▸ Problem to work on
With both ends included, transcribe exactly the records below from their first line to the line that contains "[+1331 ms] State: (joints".

>>>

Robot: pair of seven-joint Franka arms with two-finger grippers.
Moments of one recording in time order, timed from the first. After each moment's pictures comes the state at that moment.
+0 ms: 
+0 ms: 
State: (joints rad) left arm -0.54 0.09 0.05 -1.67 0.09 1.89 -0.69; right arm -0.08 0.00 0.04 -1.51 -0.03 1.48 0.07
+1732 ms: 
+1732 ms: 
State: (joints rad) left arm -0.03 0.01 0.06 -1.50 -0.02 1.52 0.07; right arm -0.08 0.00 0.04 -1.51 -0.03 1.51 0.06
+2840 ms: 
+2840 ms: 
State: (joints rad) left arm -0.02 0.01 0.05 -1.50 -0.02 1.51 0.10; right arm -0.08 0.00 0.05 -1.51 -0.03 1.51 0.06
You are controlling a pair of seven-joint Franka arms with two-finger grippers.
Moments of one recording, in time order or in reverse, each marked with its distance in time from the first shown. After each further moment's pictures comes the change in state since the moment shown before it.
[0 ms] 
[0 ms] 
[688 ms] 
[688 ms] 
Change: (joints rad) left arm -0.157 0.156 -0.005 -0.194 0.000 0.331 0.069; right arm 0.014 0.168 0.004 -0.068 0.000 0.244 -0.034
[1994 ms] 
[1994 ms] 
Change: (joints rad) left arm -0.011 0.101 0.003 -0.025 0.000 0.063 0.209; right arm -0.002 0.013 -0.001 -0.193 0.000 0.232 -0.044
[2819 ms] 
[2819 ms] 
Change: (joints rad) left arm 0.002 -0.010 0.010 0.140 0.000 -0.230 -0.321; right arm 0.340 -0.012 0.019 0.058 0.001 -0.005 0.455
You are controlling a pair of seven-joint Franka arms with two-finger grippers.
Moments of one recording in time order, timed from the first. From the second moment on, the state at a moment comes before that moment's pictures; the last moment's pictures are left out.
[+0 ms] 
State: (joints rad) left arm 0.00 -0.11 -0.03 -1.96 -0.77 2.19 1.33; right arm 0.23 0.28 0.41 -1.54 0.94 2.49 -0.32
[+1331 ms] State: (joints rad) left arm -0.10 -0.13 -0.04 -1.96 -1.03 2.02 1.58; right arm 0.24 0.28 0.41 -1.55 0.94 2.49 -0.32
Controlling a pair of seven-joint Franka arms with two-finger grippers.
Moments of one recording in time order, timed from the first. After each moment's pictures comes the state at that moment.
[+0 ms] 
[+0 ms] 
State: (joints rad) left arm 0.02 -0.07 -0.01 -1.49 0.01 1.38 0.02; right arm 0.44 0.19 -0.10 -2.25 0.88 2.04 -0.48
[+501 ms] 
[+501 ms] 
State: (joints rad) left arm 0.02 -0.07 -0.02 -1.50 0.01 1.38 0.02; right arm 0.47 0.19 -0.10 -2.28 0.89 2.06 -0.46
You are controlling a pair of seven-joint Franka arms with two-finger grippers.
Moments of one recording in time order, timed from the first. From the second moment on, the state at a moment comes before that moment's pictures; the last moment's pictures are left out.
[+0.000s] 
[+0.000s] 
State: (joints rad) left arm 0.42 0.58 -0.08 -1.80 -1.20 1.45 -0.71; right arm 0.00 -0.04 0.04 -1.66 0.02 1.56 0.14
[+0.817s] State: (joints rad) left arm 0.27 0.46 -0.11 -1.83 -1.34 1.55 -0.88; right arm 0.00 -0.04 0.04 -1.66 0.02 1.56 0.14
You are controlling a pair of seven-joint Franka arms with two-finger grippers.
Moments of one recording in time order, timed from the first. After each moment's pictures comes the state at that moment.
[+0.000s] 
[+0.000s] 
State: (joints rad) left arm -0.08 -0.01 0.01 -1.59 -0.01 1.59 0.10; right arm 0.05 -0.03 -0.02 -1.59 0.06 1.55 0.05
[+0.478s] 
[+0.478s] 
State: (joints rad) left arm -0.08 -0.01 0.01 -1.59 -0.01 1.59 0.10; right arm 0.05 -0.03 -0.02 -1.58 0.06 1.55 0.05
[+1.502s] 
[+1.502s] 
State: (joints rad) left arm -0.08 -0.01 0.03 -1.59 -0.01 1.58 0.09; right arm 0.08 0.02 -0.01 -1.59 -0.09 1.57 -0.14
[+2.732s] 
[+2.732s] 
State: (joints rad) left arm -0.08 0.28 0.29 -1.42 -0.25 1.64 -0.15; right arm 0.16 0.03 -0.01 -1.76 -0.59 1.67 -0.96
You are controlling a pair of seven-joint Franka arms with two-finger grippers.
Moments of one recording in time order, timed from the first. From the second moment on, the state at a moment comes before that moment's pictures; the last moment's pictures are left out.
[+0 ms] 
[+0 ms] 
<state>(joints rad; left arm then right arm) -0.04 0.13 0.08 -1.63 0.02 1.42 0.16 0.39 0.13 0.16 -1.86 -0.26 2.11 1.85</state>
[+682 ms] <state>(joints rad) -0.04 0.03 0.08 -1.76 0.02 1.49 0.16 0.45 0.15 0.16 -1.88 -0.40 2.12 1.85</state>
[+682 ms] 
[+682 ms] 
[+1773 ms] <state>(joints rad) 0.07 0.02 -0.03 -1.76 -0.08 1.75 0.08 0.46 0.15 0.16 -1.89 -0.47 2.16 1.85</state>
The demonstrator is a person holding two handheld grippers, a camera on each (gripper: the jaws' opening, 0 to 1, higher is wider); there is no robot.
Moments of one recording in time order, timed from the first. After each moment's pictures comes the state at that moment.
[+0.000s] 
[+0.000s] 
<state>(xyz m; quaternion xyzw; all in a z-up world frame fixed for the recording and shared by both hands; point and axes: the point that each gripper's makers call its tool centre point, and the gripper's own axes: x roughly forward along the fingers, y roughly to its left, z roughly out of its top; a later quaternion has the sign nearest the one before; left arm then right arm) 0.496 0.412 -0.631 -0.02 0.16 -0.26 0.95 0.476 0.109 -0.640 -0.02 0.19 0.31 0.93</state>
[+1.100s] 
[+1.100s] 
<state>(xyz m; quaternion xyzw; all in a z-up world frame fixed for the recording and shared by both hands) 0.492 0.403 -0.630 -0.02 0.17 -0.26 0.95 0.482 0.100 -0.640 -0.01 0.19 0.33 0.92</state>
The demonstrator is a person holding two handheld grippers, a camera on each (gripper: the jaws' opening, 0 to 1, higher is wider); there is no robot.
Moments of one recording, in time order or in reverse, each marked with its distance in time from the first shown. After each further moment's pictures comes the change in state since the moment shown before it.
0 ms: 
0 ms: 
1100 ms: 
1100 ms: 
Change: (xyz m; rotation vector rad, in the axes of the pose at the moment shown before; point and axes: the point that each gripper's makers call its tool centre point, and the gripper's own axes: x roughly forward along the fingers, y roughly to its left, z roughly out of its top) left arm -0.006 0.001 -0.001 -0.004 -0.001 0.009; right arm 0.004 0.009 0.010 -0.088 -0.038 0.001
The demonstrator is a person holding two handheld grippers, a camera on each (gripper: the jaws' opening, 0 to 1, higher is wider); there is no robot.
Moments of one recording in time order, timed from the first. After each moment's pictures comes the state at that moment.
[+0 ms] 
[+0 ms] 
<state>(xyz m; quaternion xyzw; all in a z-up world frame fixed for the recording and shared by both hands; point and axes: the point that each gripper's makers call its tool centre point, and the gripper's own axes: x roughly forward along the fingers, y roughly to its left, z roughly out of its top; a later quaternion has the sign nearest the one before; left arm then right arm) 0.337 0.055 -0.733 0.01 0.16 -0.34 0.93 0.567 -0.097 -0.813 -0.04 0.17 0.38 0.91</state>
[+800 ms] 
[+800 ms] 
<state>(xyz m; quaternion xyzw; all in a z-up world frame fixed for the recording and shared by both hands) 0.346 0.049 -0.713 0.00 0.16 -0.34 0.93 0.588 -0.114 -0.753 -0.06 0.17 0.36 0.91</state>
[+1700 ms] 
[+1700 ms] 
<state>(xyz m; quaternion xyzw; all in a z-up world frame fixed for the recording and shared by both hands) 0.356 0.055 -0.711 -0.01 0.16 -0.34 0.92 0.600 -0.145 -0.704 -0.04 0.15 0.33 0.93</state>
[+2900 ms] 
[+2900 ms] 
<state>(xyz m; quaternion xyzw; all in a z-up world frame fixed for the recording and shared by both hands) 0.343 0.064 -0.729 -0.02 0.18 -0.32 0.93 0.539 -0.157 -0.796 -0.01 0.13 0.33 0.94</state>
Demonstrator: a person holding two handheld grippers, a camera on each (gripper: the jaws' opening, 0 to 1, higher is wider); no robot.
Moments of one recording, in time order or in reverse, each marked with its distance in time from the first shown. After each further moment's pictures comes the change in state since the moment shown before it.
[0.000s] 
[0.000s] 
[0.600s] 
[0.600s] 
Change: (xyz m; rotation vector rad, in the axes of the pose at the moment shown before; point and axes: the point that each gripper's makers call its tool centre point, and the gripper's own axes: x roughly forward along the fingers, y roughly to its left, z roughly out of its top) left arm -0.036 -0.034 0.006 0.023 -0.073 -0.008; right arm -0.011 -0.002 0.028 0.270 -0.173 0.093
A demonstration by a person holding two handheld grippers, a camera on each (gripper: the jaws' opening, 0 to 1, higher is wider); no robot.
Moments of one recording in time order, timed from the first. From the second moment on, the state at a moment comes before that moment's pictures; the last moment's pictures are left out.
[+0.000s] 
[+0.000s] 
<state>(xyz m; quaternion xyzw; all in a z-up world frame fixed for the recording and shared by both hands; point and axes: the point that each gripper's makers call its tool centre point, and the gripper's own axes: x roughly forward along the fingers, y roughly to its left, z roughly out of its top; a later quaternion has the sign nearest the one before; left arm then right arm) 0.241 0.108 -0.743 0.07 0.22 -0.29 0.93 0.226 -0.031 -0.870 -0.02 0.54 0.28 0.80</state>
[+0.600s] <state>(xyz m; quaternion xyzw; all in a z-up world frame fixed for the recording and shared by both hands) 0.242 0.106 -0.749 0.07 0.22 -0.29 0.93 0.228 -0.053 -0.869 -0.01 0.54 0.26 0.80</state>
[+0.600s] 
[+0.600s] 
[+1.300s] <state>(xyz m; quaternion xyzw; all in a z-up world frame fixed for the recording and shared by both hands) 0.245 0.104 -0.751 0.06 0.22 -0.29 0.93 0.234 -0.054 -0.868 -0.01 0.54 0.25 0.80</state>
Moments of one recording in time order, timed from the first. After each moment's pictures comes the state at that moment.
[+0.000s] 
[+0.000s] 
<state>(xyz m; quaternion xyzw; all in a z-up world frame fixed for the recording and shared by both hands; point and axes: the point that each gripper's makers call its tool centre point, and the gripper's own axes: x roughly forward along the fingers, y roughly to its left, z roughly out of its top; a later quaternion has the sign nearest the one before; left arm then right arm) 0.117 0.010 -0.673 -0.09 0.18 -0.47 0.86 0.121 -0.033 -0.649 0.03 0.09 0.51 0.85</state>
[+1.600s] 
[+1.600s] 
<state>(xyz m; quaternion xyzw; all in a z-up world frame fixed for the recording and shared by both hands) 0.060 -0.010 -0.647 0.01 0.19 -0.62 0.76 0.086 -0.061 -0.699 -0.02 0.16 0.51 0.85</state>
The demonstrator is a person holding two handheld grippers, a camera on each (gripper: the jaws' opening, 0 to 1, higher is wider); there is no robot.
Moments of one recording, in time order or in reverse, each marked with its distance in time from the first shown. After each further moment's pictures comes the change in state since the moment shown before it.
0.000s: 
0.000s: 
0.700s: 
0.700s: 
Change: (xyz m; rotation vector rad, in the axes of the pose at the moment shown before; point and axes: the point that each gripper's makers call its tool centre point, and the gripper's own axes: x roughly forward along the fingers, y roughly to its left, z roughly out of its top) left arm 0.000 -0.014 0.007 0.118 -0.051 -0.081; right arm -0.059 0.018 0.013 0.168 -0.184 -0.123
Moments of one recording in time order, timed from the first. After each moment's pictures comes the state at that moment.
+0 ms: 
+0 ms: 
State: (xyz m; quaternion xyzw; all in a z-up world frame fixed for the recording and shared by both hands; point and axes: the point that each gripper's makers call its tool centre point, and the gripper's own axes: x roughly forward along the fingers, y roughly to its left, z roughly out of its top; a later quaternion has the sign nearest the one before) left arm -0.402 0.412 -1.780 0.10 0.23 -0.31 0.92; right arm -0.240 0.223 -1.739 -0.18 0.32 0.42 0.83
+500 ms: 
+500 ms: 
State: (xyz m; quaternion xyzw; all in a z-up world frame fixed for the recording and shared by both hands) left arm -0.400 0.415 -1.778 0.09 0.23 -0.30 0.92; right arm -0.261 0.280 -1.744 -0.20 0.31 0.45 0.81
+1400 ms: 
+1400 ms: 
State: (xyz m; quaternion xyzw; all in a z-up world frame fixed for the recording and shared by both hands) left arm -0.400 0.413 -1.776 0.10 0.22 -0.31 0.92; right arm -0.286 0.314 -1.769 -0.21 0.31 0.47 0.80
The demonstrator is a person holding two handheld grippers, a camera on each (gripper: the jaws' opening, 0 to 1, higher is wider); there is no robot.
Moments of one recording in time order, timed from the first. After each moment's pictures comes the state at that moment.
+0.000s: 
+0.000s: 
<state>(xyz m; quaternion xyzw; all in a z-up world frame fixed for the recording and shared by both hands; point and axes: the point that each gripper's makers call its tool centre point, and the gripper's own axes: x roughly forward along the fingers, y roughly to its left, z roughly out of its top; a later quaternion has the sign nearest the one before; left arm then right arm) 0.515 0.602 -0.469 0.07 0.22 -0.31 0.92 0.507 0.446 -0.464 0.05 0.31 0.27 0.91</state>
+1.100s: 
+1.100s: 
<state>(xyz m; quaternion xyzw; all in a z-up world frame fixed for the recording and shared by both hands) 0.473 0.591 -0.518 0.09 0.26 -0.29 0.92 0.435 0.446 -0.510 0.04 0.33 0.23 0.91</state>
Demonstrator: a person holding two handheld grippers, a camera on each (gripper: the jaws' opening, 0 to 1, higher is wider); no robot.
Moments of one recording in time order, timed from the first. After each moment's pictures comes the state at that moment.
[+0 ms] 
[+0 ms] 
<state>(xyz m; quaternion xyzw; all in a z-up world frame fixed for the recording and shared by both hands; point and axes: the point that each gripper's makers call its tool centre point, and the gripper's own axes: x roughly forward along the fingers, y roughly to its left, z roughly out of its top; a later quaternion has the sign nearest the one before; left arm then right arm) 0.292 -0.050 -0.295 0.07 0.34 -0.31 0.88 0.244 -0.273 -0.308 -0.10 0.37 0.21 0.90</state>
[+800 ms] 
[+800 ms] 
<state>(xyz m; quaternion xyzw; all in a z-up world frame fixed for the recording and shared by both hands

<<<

▸ Answer section
Robot: pair of seven-joint Franka arms with two-finger grippers.
Moments of one recording in time order, timed from the first. After each moment's pictures comes the state at that moment.
+0 ms: 
+0 ms: 
State: (joints rad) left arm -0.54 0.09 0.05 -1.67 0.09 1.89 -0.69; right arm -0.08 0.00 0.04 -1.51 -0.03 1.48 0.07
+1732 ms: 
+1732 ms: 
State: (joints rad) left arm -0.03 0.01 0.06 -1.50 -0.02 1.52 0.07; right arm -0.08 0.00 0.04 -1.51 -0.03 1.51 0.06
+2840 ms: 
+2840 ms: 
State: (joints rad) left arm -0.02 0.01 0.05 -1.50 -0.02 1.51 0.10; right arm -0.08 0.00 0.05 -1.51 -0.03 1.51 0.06
You are controlling a pair of seven-joint Franka arms with two-finger grippers.
Moments of one recording, in time order or in reverse, each marked with its distance in time from the first shown. After each further moment's pictures comes the change in state since the moment shown before it.
[0 ms] 
[0 ms] 
[688 ms] 
[688 ms] 
Change: (joints rad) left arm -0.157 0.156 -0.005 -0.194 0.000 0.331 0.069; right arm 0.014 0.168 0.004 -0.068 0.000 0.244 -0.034
[1994 ms] 
[1994 ms] 
Change: (joints rad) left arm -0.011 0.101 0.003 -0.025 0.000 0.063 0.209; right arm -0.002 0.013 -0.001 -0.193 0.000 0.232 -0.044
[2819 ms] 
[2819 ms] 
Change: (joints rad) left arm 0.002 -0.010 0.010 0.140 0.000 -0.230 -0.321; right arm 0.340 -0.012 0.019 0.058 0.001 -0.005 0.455
You are controlling a pair of seven-joint Franka arms with two-finger grippers.
Moments of one recording in time order, timed from the first. From the second moment on, the state at a moment comes before that moment's pictures; the last moment's pictures are left out.
[+0 ms] 
State: (joints rad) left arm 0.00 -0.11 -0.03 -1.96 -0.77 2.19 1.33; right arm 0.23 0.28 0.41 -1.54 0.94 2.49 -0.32
[+1331 ms] State: (joints rad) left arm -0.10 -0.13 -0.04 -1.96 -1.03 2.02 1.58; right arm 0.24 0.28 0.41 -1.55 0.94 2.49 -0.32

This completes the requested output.